Assignment: Locate every line in the material below that has the word "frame". Copy each of those lines.

Information supplied:
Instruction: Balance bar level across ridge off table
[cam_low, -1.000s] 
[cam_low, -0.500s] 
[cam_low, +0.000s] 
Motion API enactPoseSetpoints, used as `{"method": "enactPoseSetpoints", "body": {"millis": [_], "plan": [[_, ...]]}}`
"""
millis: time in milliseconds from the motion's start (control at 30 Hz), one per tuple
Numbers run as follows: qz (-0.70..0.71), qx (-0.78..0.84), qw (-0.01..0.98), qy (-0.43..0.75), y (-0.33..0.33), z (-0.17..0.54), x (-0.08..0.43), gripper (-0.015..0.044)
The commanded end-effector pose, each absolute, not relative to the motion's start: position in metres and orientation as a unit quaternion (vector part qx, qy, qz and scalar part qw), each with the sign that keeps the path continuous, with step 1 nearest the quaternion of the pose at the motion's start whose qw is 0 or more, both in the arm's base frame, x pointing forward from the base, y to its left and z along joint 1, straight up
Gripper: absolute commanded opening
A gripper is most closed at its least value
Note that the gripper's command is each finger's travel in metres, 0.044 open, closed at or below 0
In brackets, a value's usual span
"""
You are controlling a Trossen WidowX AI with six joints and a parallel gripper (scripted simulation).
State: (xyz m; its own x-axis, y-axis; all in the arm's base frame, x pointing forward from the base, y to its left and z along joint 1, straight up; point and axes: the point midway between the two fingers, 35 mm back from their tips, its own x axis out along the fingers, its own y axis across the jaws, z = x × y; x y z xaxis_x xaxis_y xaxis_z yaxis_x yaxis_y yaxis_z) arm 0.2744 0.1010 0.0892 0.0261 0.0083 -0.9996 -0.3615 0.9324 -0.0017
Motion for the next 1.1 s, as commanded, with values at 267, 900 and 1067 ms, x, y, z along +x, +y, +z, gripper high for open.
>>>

Response to this exercise:
The commanded end-effector pose, each absolute, not relative to the motion's start: position in metres and orientation as a unit quaternion (vector part qx, qy, qz and scalar part qw), each with the sign that keeps the path continuous, with step 1 nearest the quaternion of the pose at the motion's start whose qw is 0 or more, both in the arm's base frame, x pointing forward from the base, y to its left and z along joint 1, straight up
State: (xyz m; its own x-axis, y-axis; all in the arm's base frame, x pointing forward from the base, y to its left and z along joint 1, straight up; point and axes: the point midway between the two fingers, 35 mm back from their tips, its own x axis out along the fingers, its own y axis across the jaws, z = x × y; x y z xaxis_x xaxis_y xaxis_z yaxis_x yaxis_y yaxis_z) arm 0.2744 0.1010 0.0892 0.0261 0.0083 -0.9996 -0.3615 0.9324 -0.0017

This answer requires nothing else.